To find the horizontal distance the ball travels, we can use the equation:
d = v₀ * t
where:
d = horizontal distance traveled
v₀ = initial horizontal velocity
t = time of flight
To find the initial horizontal velocity, we need to separate the initial velocity into horizontal and vertical components. The horizontal component of the velocity remains constant, while the vertical component changes due to the effect of gravity.
To find the initial velocity, we can use the equation:
v₀ = v * cos(θ)
where:
v₀ = initial velocity
v = magnitude of initial velocity
θ = angle of the ball's initial velocity relative to the horizontal
Now, let's find the initial velocity by using the given information.

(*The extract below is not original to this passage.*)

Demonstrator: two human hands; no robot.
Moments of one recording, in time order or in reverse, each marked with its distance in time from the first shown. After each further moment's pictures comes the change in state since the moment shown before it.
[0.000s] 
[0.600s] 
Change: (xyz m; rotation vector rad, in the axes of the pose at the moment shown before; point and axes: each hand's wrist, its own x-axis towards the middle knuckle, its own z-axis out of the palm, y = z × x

(a) Finding the horizontal distance traveled:
The time of flight, t, is given as 4.70 seconds.
So, we can use the equation d = v₀ * t to find the horizontal distance.

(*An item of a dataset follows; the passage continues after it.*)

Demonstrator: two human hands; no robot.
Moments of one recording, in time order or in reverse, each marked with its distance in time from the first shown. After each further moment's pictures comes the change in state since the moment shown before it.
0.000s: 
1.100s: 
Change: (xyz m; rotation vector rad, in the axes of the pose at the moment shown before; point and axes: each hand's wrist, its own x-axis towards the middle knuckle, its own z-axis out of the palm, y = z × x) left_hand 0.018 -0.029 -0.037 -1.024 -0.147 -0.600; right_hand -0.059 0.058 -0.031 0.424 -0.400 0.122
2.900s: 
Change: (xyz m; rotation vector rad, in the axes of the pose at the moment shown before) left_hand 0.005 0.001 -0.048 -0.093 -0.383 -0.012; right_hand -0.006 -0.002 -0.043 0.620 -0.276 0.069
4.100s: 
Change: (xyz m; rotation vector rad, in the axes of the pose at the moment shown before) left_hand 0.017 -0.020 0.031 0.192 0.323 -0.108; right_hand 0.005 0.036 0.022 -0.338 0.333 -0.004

(b) Finding the magnitude of the ball's initial velocity:
The height, h, is given as 24.0 m. The vertical distance traveled can be found using the equation:
h = v₀y * t - 0.5 * g * t²
Since the ball is thrown up, the initial vertical velocity, v₀y, is positive, and the acceleration due to gravity, g, is negative.
Now, let's calculate the magnitude of the initial velocity:
Using the provided information, we have:
h = 24.0 m and t = 4.7 s
(c) Finding the angle of the ball's initial velocity:
The given angle of the ball's initial velocity, θ, is 62.0° with the roof.
With this information, we have found the horizontal distance traveled (part a), magnitude of the ball's initial velocity (part b), and the angle of the ball's initial velocity relative to the horizontal (part c).